# Problem to work on
Look through the data below. Pick out the lines holding the string "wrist".
*** Data to use Section Begins ***
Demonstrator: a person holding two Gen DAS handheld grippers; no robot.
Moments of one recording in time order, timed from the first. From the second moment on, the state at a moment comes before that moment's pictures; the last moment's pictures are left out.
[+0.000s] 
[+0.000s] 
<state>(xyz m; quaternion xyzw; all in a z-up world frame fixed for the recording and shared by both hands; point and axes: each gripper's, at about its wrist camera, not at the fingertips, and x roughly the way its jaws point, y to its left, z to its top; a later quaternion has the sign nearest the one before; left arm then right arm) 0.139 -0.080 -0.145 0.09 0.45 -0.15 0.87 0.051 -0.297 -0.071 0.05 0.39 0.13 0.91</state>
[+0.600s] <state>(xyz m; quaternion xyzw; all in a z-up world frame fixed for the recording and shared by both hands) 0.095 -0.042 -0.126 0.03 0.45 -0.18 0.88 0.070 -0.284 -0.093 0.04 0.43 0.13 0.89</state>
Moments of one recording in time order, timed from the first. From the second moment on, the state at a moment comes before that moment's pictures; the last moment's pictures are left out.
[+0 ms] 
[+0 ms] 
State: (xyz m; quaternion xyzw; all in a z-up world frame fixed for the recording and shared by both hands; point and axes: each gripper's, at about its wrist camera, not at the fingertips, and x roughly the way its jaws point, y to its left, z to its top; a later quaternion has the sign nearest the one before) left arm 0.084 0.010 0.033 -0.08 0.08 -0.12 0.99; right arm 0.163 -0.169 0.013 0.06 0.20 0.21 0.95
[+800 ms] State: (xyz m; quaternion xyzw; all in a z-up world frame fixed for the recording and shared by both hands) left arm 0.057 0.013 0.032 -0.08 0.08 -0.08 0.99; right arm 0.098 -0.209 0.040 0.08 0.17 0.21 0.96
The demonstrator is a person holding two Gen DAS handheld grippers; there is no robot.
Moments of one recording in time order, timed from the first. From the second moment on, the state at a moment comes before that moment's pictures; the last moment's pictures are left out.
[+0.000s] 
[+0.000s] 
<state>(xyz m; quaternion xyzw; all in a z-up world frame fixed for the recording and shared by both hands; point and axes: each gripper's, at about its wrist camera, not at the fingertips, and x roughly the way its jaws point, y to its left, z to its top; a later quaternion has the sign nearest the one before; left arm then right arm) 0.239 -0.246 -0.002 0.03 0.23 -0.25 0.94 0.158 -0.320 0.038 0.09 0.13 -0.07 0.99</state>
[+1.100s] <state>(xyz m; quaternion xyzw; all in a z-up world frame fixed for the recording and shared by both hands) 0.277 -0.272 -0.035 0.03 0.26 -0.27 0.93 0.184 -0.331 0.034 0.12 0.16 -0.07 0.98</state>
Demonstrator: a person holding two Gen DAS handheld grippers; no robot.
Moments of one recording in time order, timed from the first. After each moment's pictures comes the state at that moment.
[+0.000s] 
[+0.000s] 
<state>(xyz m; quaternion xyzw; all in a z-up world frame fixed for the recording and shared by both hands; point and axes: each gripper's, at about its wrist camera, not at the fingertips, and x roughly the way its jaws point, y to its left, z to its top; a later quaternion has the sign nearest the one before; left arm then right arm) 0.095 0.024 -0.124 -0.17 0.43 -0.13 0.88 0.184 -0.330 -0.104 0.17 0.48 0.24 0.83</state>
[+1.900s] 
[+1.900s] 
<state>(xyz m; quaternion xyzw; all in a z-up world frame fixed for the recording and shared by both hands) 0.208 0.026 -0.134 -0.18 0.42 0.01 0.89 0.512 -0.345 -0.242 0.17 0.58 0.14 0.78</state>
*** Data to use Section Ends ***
# Output for this task
<state>(xyz m; quaternion xyzw; all in a z-up world frame fixed for the recording and shared by both hands; point and axes: each gripper's, at about its wrist camera, not at the fingertips, and x roughly the way its jaws point, y to its left, z to its top; a later quaternion has the sign nearest the one before; left arm then right arm) 0.139 -0.080 -0.145 0.09 0.45 -0.15 0.87 0.051 -0.297 -0.071 0.05 0.39 0.13 0.91</state>
State: (xyz m; quaternion xyzw; all in a z-up world frame fixed for the recording and shared by both hands; point and axes: each gripper's, at about its wrist camera, not at the fingertips, and x roughly the way its jaws point, y to its left, z to its top; a later quaternion has the sign nearest the one before) left arm 0.084 0.010 0.033 -0.08 0.08 -0.12 0.99; right arm 0.163 -0.169 0.013 0.06 0.20 0.21 0.95
<state>(xyz m; quaternion xyzw; all in a z-up world frame fixed for the recording and shared by both hands; point and axes: each gripper's, at about its wrist camera, not at the fingertips, and x roughly the way its jaws point, y to its left, z to its top; a later quaternion has the sign nearest the one before; left arm then right arm) 0.239 -0.246 -0.002 0.03 0.23 -0.25 0.94 0.158 -0.320 0.038 0.09 0.13 -0.07 0.99</state>
<state>(xyz m; quaternion xyzw; all in a z-up world frame fixed for the recording and shared by both hands; point and axes: each gripper's, at about its wrist camera, not at the fingertips, and x roughly the way its jaws point, y to its left, z to its top; a later quaternion has the sign nearest the one before; left arm then right arm) 0.095 0.024 -0.124 -0.17 0.43 -0.13 0.88 0.184 -0.330 -0.104 0.17 0.48 0.24 0.83</state>

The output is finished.